Where the line with "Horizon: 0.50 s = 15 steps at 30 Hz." appears below, start writing out lines exactly, and finish with the line with "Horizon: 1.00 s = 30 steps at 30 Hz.", which is included; write out nothing else.

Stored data
____
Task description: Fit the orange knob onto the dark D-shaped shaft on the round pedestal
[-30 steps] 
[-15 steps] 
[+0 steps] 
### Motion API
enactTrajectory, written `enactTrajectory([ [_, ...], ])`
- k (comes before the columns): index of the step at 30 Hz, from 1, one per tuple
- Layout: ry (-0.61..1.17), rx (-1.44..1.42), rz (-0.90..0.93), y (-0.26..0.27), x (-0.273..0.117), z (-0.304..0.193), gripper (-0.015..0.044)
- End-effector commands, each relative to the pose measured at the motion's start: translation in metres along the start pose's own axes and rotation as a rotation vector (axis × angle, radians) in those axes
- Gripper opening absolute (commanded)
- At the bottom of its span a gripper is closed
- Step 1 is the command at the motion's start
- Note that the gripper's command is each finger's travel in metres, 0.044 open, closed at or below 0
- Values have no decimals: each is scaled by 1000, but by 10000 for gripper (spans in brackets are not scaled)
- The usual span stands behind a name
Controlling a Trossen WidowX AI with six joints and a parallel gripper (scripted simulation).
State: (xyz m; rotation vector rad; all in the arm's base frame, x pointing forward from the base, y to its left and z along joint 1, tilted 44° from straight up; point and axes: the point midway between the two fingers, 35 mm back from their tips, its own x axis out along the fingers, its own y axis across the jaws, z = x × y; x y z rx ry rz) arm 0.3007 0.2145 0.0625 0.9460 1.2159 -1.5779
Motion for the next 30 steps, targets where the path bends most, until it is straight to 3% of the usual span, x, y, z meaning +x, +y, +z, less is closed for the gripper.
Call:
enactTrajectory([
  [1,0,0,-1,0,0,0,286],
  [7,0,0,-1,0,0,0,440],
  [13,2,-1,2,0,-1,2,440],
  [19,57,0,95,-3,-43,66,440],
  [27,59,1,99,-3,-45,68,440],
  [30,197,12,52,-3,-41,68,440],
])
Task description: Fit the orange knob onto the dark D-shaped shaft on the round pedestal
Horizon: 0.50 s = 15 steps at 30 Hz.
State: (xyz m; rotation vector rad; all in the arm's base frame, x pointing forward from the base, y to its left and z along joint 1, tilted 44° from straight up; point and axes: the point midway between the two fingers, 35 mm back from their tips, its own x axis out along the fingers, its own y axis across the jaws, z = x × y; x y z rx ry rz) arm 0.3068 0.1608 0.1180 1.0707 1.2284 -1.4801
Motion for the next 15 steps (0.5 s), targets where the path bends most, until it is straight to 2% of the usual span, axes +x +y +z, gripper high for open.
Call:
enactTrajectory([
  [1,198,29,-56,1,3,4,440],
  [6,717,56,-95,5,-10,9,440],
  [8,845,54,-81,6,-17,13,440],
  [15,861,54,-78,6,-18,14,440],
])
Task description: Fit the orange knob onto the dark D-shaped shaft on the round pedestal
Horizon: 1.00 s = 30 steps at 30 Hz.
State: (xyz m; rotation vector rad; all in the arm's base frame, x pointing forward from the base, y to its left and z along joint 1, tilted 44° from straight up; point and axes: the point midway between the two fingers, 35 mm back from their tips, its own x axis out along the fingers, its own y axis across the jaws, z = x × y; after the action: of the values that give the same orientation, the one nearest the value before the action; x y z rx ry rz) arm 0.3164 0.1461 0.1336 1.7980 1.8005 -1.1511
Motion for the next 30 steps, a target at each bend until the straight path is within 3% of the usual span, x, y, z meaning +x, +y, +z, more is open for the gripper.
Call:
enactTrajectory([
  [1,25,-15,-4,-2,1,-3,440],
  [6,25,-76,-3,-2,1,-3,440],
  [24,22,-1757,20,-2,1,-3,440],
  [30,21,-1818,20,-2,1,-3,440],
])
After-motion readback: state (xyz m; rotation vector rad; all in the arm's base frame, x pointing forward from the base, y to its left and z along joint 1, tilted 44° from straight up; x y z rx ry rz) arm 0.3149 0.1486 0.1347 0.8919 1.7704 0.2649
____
TASK ANSWER:
Horizon: 0.50 s = 15 steps at 30 Hz.
State: (xyz m; rotation vector rad; all in the arm's base frame, x pointing forward from the base, y to its left and z along joint 1, tilted 44° from straight up; point and axes: the point midway between the two fingers, 35 mm back from their tips, its own x axis out along the fingers, its own y axis across the jaws, z = x × y; x y z rx ry rz) arm 0.3068 0.1608 0.1180 1.0707 1.2284 -1.4801
Motion for the next 15 steps (0.5 s), targets where the path bends most, until it is straight to 2% of the usual span, axes +x +y +z, gripper high for open.
Call:
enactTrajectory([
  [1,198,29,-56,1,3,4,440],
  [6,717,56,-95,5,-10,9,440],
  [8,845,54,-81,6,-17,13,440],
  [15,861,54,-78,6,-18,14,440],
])
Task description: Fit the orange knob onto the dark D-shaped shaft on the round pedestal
Horizon: 1.00 s = 30 steps at 30 Hz.

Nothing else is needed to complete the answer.